Home owners with mortgages in the UK need to be ready for the cost of their loans rising as the Bank of England has signalled two interest rates rises are likely this year.
Last November the Bank raised the cost of borrowing for the first time in more than 10 years from 0.25% to 0.5% and at the time indicated there could be two more increases of 0.25% over three years.
But it now appears there could be an increase as early as May this year and another one in the autumn which are set to affect millions of people with mortgages as the rates standard rates usual rise in line with the Bank and low interest mortgage products could be withdrawn.
Although the Bank’s Monetary Policy Committee has just voted to keep interest rates on hold at 0.5% at their latest meeting it said that rates would need to rise ‘earlier’ than previously forecast and by a ‘somewhat greater extent’ than they thought at their review in November.

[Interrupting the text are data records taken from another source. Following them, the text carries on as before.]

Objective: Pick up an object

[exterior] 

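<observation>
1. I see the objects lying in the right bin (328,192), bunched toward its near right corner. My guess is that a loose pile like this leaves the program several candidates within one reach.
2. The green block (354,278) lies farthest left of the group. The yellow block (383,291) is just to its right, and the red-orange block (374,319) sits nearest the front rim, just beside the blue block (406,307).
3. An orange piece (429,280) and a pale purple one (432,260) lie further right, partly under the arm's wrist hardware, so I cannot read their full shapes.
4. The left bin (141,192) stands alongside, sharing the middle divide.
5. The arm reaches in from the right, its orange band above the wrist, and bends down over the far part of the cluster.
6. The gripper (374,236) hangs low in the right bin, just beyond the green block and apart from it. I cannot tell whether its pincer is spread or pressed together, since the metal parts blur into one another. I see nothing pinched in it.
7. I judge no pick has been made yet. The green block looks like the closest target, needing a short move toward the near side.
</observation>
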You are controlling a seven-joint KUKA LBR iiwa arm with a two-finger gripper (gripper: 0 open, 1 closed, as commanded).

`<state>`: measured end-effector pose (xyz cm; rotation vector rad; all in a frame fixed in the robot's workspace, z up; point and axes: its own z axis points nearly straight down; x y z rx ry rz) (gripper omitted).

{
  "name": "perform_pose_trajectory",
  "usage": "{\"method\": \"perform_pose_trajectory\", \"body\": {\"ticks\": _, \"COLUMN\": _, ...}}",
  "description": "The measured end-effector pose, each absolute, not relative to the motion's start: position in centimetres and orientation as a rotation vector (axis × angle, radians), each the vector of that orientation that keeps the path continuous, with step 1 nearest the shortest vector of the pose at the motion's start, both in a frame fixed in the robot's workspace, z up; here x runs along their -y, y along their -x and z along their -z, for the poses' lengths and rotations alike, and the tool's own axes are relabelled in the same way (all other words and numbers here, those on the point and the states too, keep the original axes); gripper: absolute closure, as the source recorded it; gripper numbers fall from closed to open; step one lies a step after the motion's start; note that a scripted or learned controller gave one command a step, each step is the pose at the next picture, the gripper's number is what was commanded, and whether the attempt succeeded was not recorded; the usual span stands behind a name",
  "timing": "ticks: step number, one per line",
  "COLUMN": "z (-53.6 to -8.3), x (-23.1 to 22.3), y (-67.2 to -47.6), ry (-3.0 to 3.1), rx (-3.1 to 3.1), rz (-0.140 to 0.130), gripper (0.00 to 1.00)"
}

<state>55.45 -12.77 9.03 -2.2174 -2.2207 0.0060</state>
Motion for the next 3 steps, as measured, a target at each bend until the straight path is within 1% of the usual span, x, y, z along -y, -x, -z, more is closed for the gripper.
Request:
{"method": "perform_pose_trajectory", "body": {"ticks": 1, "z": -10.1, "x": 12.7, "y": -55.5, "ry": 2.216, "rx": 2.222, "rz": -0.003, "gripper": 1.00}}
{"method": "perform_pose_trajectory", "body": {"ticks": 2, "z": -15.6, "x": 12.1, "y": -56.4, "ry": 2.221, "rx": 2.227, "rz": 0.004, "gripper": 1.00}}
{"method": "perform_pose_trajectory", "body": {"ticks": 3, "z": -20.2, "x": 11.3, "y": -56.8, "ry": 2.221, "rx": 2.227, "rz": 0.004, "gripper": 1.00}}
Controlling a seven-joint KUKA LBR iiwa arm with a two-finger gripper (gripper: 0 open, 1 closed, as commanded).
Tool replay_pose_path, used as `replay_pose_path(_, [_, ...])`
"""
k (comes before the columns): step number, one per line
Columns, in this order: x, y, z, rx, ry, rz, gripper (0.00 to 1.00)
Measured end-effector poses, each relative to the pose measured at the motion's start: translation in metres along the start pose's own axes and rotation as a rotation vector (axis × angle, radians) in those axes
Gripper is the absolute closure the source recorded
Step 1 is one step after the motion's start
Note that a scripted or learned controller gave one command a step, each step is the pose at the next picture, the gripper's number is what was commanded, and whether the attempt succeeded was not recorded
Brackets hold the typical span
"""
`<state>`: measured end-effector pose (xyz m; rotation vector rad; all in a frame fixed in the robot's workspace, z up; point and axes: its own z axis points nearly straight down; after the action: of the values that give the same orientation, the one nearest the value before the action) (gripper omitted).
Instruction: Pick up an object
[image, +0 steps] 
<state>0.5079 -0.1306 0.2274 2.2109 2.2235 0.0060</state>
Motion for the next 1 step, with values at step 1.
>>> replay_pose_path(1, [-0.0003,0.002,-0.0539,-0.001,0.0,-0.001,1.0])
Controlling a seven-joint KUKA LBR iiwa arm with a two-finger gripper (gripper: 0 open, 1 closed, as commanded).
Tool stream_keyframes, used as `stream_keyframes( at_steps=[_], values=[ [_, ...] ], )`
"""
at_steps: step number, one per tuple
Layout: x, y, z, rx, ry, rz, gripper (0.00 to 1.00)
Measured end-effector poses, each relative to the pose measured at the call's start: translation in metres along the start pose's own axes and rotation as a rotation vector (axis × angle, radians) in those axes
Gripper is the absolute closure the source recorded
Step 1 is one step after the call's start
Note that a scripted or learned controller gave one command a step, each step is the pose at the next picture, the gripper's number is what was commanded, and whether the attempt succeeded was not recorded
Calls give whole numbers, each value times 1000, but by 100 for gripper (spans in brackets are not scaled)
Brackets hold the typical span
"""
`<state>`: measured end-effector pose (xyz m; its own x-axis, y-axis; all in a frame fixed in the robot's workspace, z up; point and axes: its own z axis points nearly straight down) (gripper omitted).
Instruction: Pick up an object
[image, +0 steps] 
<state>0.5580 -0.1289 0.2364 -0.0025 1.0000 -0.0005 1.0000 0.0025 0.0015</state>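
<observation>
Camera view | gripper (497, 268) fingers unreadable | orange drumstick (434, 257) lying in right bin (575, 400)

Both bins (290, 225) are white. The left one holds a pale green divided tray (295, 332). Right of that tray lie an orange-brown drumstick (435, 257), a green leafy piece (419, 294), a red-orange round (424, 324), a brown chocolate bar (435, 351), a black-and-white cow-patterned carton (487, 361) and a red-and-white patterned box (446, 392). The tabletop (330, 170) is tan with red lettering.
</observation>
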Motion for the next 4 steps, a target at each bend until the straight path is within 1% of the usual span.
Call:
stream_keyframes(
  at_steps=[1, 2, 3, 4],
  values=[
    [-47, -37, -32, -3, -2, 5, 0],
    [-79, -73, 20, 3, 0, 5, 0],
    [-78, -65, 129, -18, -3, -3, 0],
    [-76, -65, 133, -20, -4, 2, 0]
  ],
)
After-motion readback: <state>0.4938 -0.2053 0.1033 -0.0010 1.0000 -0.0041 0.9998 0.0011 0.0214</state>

Around 8.1 million UK households have a mortgage and of those almost half are on either a standard variable rate or a tracker rate. Interest rates on those types of mortgages would be likely to match any increase in official rates made by the Bank of England.
Experts think the next rate rise could come as soon as May. The next MPC meetings is on 22 March and they believe a rise is unlikely then but it is probably going to be announced on the meeting after that on 10 May.
‘It paves the way for an interest rate hike in May, and we think that the MPC will hike a further two times this year, taking Bank Rate to 1.25%,’ said Paul Hollingsworth, senior UK economist at Capital Economics.
However, Rob Clifford, commercial director at property specialist SDL Group, believes that home owners and buy to let landlords are aware that rates with rise and making preparations.
‘It doesn’t matter whether you are considering the residential or the buy-to-let market, the fact remains the same that consumers want interest rate certainty and the best deal they can get. Consumers are preparing for a rise and they’re quite literally getting their financial house in order,’ he said.
‘Notwithstanding many consumers taking sensible action ahead of the potential rise, my opinion is that this isn’t going to have a major impact on the mortgage and property market as whole, because it isn’t mortgage rates and the consequent monthly affordability that’s causing a bottleneck,’ he pointed out.
‘The major barriers are the capital required for the initial deposit and availability of housing stock. A further rise in interest rates isn’t going to change those key constraints and I therefore can’t see it having a material impact on housing transactions,’ he added.
According to Andrew Turner, chief executive at Commercial Trust Limited, it should be remembered that current mortgage interest rates remain at historically low levels. ‘This announcement gives landlords more time to assess their property investments and to evaluate whether or not to take advantage of these low rates by remortgaging, in anticipation of any future rates changes,’ he said.
The likelihood of higher mortgage costs comes at a time when fewer people in the UK are having difficulties paying. The latest figures from UK Finance show that there were 82,800 home owner mortgages in arrears of 2.5% or more of the outstanding balance in the fourth quarter of 2017, a fall of 7% from the same period in 2016.
There were 5,100 buy to let mortgages in arrears of 2.5% or more of the outstanding balance, down 2% year on year, the figures also show.
Some 1,100 home owner mortgaged properties were taken into possession, down 8%, and 600 buy to let mortgaged properties, unchanged from the same quarter of the previous year.
Paul Smee, head of mortgages at UK Finance, pointed out that annual home owner possessions currently stand at a 36 year low, with overall arrears and possessions continuing to decline.
‘This reflects the mortgage industry’s continued commitment to appropriate and prudent lending. All potential borrowers are carefully assessed against their ability to pay back their loans, and lenders work closely with their customers to ensure that any payment issues are dealt with at an early stage. Anyone experiencing difficulty with their mortgage should contact their provider immediately,’ he added.